Input for this task ▸
***
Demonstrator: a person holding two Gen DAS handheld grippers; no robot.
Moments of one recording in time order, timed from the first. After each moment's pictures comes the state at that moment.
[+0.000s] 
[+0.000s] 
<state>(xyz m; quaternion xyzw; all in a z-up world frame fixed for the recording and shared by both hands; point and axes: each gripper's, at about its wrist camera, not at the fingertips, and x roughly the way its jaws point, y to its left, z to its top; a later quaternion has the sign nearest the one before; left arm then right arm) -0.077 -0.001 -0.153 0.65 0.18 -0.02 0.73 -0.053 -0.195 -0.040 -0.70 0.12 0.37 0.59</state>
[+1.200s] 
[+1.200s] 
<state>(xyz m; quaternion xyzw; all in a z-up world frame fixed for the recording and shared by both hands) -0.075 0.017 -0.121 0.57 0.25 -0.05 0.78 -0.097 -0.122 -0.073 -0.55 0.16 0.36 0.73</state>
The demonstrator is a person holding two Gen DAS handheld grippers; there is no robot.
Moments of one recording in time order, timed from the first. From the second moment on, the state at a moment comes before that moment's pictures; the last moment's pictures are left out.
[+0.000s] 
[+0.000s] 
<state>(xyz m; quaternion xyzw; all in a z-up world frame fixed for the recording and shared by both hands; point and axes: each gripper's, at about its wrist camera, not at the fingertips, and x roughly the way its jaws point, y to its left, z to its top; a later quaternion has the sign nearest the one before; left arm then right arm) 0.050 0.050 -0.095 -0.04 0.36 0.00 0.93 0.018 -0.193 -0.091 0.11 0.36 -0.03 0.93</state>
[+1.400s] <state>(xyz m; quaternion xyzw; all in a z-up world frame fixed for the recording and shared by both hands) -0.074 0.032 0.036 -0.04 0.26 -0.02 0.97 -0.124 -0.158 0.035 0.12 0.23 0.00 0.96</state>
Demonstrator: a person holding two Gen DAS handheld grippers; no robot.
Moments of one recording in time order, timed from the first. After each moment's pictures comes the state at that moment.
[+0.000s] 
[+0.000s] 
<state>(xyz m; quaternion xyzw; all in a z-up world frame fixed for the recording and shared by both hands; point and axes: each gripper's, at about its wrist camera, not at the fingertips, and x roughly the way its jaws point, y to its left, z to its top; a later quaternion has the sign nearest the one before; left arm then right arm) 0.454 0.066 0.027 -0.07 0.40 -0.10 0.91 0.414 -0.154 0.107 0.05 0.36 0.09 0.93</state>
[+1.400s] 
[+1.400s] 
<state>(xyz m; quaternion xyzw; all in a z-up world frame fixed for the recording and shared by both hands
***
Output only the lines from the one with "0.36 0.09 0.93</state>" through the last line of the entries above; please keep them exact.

Solution below ▸
<state>(xyz m; quaternion xyzw; all in a z-up world frame fixed for the recording and shared by both hands; point and axes: each gripper's, at about its wrist camera, not at the fingertips, and x roughly the way its jaws point, y to its left, z to its top; a later quaternion has the sign nearest the one before; left arm then right arm) 0.454 0.066 0.027 -0.07 0.40 -0.10 0.91 0.414 -0.154 0.107 0.05 0.36 0.09 0.93</state>
[+1.400s] 
[+1.400s] 
<state>(xyz m; quaternion xyzw; all in a z-up world frame fixed for the recording and shared by both hands

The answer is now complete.